The rag-tag group that belongs to my family.

My boxer girl, Pita


----------



## Aqua Aurora (Oct 4, 2013)

who's that she looks to be scowling at hogging the chair?


----------



## Strawberry12 (Mar 6, 2015)

eeee puppies!


----------



## rubbie5837 (Dec 22, 2014)

OMG! BOXERS!!!! I want to just hug you and squeeze you and never let that cutie boxer mug go!!!!!


----------



## bubblesaurus (Nov 13, 2014)

Haha! That's Mimi, our 14 year-old lab/Shar-pei mix. Pita (boxer) is actually fast asleep. When there isn't enough room on the couch or chair for her, she just climbs on top of Mimi and falls asleep, like in these photos.

at rubbie5837, I LOVE her so much!

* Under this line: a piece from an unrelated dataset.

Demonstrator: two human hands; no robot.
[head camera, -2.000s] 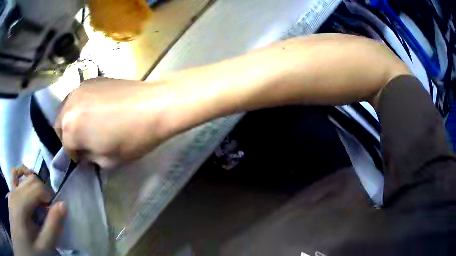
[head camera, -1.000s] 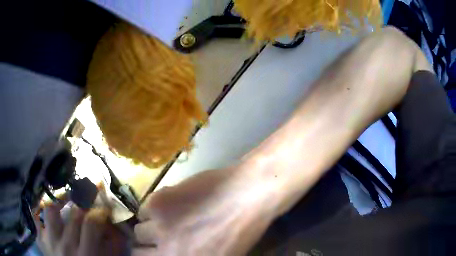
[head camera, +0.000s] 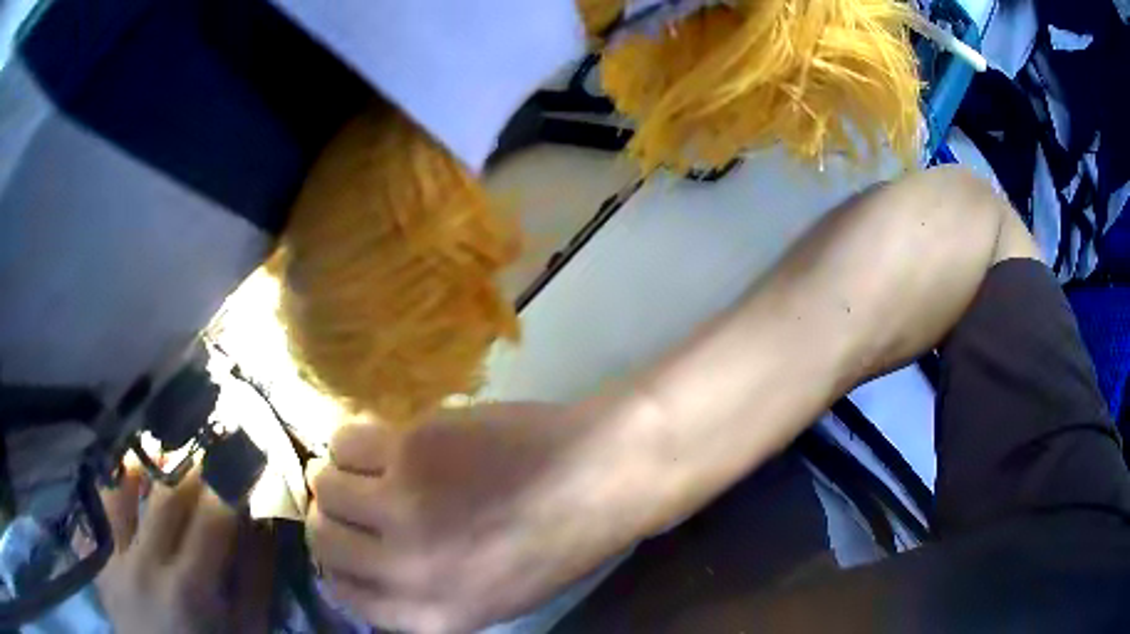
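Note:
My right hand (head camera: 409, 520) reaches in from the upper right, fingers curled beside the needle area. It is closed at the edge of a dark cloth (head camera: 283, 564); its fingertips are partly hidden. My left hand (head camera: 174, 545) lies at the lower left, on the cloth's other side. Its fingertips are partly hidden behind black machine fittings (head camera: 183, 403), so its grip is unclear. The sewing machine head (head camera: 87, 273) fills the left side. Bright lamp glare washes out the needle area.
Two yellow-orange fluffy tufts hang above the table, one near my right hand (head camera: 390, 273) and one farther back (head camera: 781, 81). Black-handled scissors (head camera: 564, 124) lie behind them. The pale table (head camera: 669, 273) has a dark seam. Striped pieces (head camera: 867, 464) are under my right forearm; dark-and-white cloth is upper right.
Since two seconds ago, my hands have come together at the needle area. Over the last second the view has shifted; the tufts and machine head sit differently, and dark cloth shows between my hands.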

She is honestly one of the dumbest dogs I have ever met, continues to amaze me, but she is so sweet and loving.


----------



## Polkadot (Feb 10, 2013)

Aww they are gorgeous! I love that first pic (SO sweet) and the third one is classic,lol.


----------



## bubblesaurus (Nov 13, 2014)

It's too funny. Pita really is a funny dog, but a real pain some times. She always finds a way to make herself to fit. 

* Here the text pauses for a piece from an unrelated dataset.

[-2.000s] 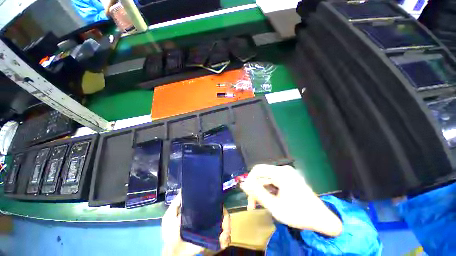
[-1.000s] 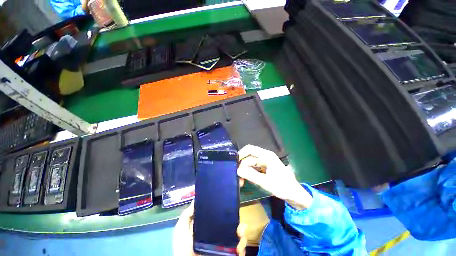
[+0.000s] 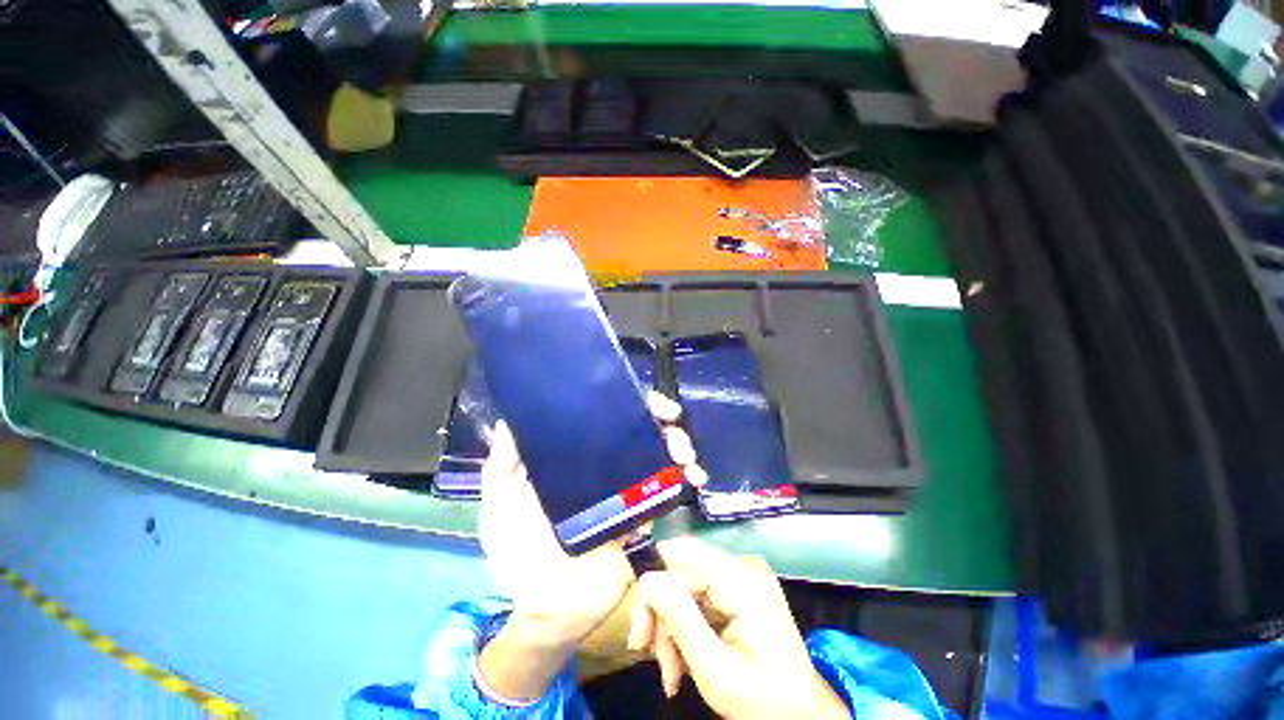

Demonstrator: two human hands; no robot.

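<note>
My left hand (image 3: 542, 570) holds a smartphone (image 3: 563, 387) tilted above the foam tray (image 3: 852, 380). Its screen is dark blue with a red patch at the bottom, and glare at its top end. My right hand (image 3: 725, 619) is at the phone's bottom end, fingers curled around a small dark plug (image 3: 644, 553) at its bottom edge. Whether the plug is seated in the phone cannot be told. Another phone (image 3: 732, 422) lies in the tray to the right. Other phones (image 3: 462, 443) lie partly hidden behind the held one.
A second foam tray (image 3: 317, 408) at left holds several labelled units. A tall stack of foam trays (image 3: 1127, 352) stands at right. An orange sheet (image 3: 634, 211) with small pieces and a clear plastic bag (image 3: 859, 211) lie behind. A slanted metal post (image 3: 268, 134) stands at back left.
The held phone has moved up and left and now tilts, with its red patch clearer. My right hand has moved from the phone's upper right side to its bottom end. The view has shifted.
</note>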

I love that we have photos of when we first rescued the boxer at 2 and Mimi photos of her now still doing the same thing and Mimi still tolerating it. Just funny how some things never change with dogs, they age, but the same habits persist.

Most recent one. March or May I think.








Four years ago.








Last year.


----------



## Polkadot (Feb 10, 2013)

Squeee!!!!!!!!!!!!!! <3 she is ADORABLE!


----------